En el debate doctrinal debió promulgar el concilio un Tomo en el que aparecerían anatematismos
contra las herejías recientes, sobre todo contra los arrianos y macedonianos. Esta noticia nos ha
llegado a través de una carta del sínodo de Constantinopla celebrado en el 382.
Legislación canónica

A falta de las auténticas actas del concilio, los investigadores se inclinan por las
colecciones canónicas latinas, por ser las más antiguas. En ellas se reproducen cuatro
cánones disciplinares. El c. 1 reafirma la fe de Nicea y condena toda herejía,
especialmente la de los eunomianos, anomeos, arrianos, eudoxianos, semiarrianos,
pneumatómacos, sabelianos, marcelianos, fotinianos y apolinaristas.

La fórmula indirecta “que hay que anatematizar” y el hecho de no decir en qué


consisten esos errores hacen pensar que se tratase de un resumen de los anatemas
contenidos en el Tomo del que nos habla la sinodal del sínodo del 382.

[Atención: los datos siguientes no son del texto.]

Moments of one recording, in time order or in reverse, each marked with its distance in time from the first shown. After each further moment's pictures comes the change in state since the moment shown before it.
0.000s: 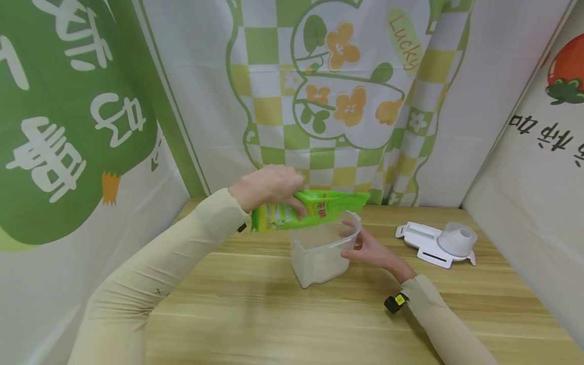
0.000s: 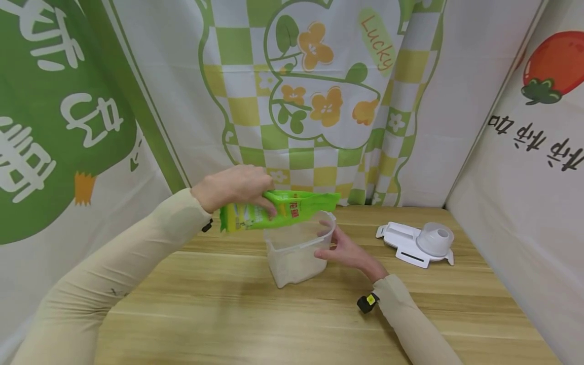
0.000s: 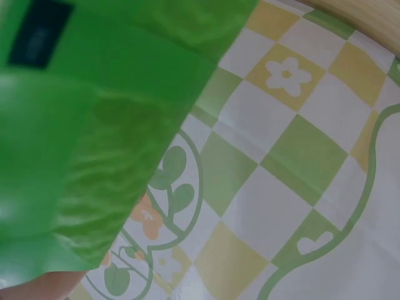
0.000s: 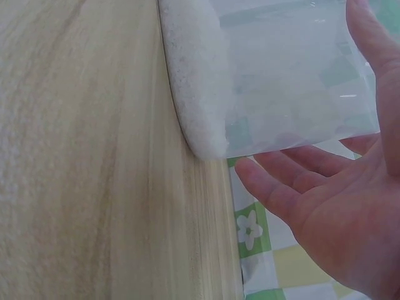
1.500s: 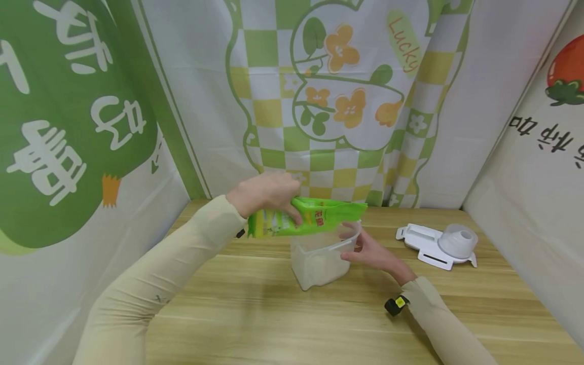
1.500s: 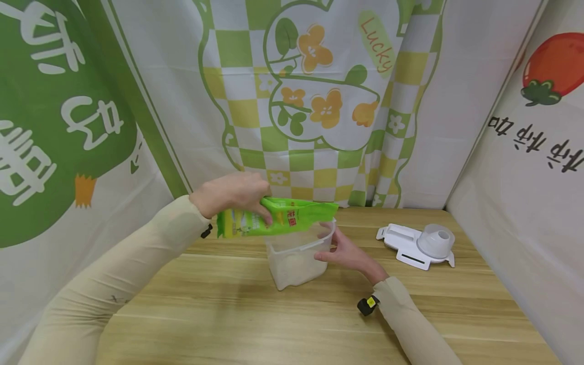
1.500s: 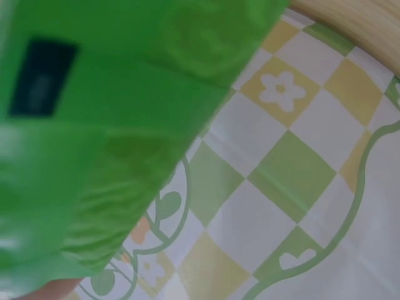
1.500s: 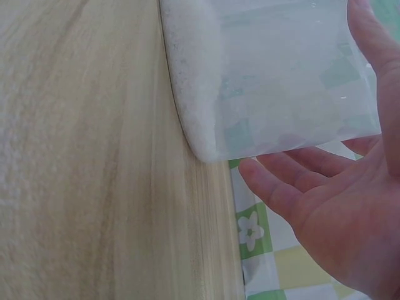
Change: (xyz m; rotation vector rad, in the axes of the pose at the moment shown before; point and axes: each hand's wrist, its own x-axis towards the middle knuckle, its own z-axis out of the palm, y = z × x) left_hand 0.001 -0.002 0.013 -0.048 -0.001 -0.016; right_hand 0.001 0.000 0.001 -0.022 0.008 0.026
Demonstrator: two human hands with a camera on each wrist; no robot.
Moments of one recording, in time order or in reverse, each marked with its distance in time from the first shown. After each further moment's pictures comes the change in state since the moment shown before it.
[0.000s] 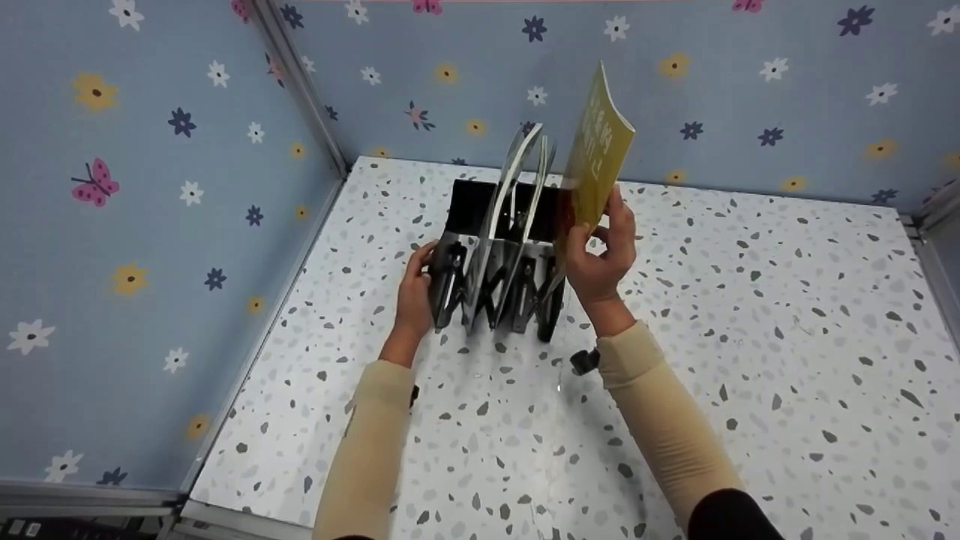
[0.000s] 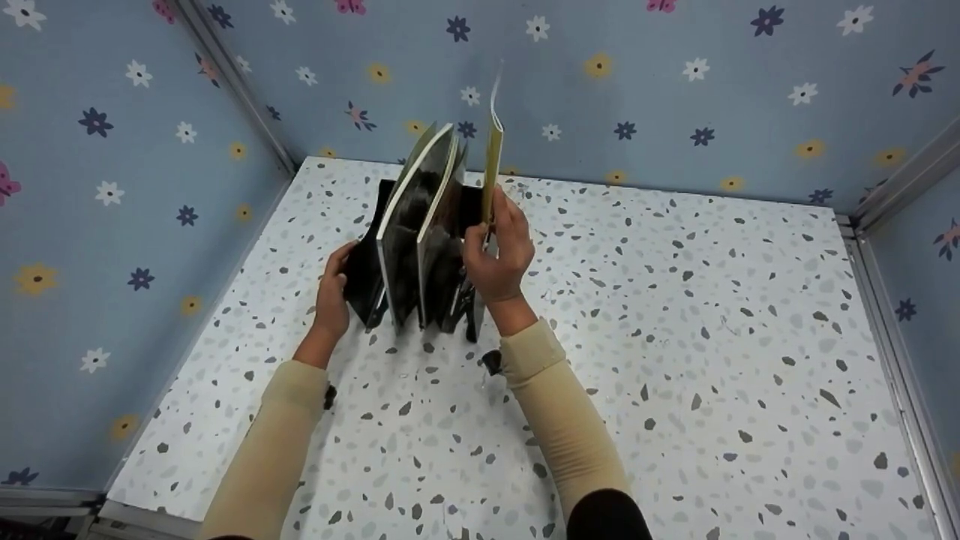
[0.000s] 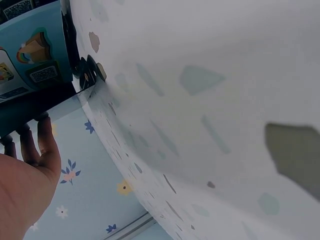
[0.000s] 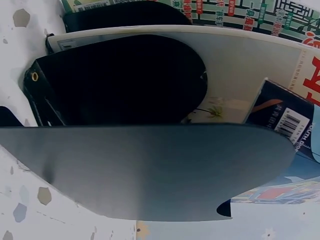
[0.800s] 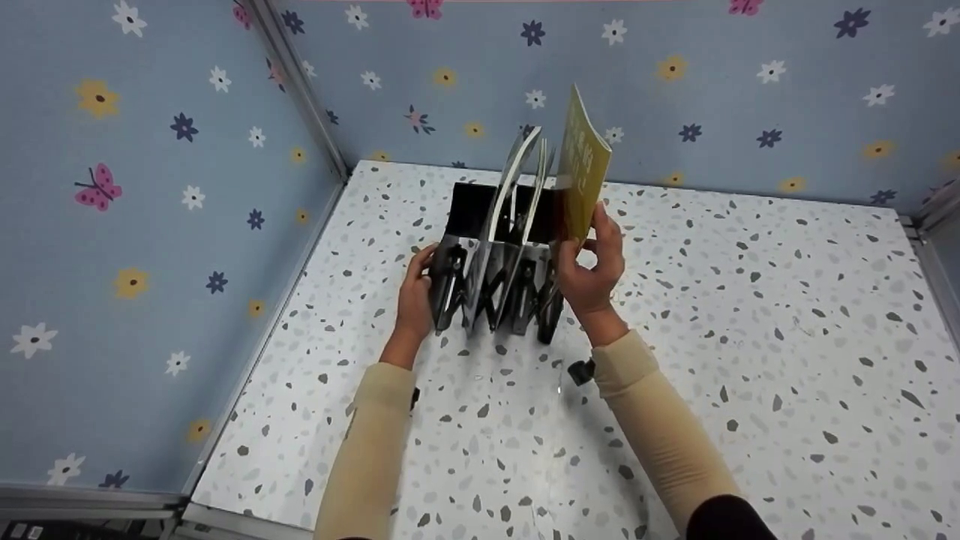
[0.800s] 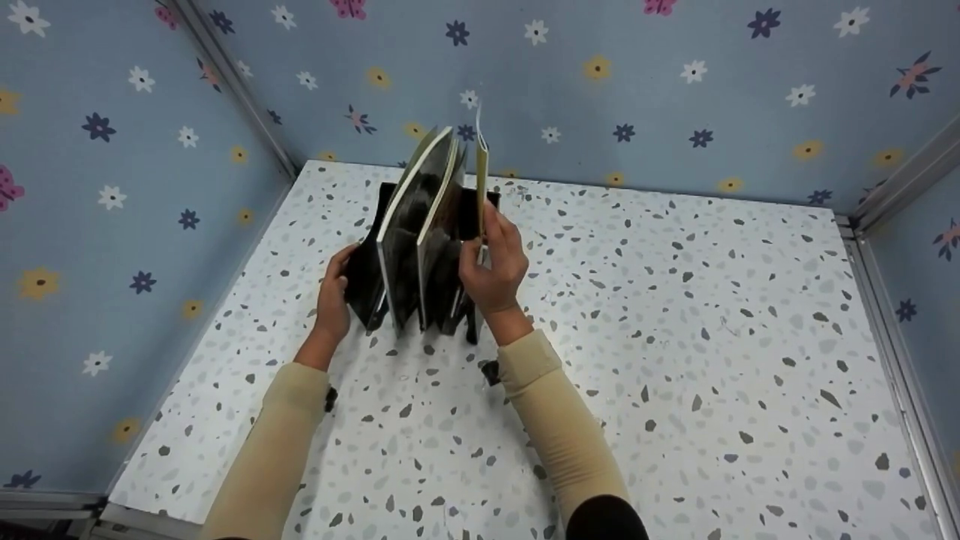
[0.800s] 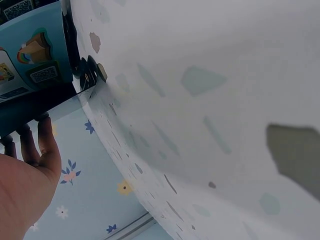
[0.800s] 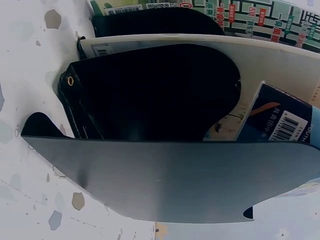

El c. 2 establece que los obispos de una «diócesis» no deben entrometerse en los


asuntos de otras circunscripciones eclesiásticas. Conviene precisar que la palabra
«diócesis» no tiene el sentido que actualmente le damos, sino que significa la
agrupación civil de varias provincias. El canon enumera las diócesis civiles existentes
en Oriente: Tracia, Asia, Ponto, Oriente, Egipto.
Entre los canones disciplinares destaca el c. 3 en el que se afirma que «el obispo de
Constantinopla, por ser ésta la nueva Roma, tendrá el primado de honor, después del obispo de
Roma». Como se puede observar la razón que se alega es política, no eclesiástica. La Iglesia
occidental rechazó siempre este canon, que originaría luego una serie de enfrentamientos y
disensiones.
El c. 4 declaraba nula la ordenación de Máximo, el intrigante colaborador de S. Gregorio de
Nacianzo.
A estos cuatro cánones se suelen añadir otros tres que figuran en algunas colecciones canónicas
griegas. Dos de ellos proceden del sínodo de Constantinopla del 382, y el tercero es una carta de
la Iglesia de Constantinopla a la de Antioquía.